I don’t believe for a moment that you couldn’t make telecom services into cloud-native applications, but I’m become less certain that either cloud providers or network operators have a clue as to how to proceed. Certainly the telcos have demonstrated that they can build applications only by assuming that there’s a single thread of processing fed by a queue of events. Just like humans. Will the cloud providers see the telco world as Tweets, just as the telcos see it as NOC-resident humans?

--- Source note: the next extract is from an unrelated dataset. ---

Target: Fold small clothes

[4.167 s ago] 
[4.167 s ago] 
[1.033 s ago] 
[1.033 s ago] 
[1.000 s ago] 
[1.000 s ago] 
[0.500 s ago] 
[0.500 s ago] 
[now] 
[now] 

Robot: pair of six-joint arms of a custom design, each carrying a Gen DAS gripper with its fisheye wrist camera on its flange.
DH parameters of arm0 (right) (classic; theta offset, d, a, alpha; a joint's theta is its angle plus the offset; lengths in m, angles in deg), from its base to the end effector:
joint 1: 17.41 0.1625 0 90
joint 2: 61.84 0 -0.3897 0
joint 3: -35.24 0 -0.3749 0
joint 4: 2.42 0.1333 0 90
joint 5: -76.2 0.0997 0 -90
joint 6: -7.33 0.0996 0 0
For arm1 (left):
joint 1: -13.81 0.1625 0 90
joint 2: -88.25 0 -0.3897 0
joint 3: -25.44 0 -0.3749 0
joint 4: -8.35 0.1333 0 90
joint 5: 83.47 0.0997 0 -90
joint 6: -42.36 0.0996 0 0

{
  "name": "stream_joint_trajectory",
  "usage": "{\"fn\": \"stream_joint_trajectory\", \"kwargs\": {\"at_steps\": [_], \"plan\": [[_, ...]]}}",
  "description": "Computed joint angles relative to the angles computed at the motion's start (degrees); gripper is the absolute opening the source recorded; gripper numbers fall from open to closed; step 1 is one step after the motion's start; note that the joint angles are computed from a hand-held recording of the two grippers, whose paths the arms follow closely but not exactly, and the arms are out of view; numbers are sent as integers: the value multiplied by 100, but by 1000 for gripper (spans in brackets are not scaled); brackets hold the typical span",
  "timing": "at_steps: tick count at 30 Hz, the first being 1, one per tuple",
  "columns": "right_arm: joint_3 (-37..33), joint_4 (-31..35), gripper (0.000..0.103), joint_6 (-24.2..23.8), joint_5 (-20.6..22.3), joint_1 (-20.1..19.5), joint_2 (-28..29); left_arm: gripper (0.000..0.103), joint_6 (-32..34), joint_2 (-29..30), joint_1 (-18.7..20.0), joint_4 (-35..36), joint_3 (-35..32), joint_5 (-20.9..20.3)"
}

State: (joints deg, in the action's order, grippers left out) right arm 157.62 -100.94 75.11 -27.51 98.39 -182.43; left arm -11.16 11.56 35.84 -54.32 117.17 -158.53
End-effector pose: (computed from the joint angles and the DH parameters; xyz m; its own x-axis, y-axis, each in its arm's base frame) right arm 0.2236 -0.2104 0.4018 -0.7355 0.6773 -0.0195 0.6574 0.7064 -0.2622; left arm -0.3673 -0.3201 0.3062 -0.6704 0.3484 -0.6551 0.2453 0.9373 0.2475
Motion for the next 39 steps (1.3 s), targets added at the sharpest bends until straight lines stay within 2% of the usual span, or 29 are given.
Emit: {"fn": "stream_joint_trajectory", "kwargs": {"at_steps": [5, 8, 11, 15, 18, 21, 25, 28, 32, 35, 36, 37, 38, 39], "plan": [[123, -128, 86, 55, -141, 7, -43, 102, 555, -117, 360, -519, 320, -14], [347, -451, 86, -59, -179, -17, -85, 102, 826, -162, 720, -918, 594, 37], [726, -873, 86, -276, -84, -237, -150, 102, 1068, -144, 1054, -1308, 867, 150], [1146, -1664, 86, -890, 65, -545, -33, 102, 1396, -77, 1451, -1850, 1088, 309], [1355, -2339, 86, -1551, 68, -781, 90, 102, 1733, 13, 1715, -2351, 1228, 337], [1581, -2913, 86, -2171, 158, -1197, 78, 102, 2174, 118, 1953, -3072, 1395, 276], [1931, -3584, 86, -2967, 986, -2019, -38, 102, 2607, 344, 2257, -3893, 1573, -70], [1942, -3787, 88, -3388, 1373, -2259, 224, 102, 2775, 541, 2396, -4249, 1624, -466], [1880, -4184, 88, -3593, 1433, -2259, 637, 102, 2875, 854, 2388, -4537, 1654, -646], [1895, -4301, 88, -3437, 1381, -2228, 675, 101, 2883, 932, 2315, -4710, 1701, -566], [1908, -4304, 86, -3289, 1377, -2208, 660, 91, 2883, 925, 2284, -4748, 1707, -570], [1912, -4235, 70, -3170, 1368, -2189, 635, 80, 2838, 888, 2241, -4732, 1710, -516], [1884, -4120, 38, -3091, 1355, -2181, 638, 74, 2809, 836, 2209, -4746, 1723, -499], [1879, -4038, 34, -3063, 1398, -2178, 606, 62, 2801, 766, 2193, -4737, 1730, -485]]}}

If so, their approach won’t work any better.

There are a lot of suggested solutions to the two-different-worlds dilemma we face. Graph theory, state/event tables, you name it. Most of them would probably work, but do either the cloud providers or the telcos understand that they’re needed, and would either group know how to apply them?

We’re rushing to a decision on whether to host the future of networking, stuff like 5G, in the cloud, without knowing whether anyone really understands the problem or would recognize the solution. Among my telco contacts, most still think NFV or ONAP, with their monolithic “anthropic” approach, are perfectly suitable. Among my cloud contacts, most think that an event is an event, whether it’s a Tweet or a network fault.

You can hire people who understand the telco market. You can hire managers who can run telco projects, but this works better for selling something than for implementing it. Microsoft so far seems to have the best approach; buy companies who do telco stuff and run them in your cloud. Even that, though, depends on being able to spot good implementations.

We may, as all the coverage suggests, have a land rush starting here, a rush for cloud providers to gain critical traction and positioning with telcos as the biggest single application of cloud computing—hosting service features—evolves. Do those who are running know where they’re heading? That’s a whole different question.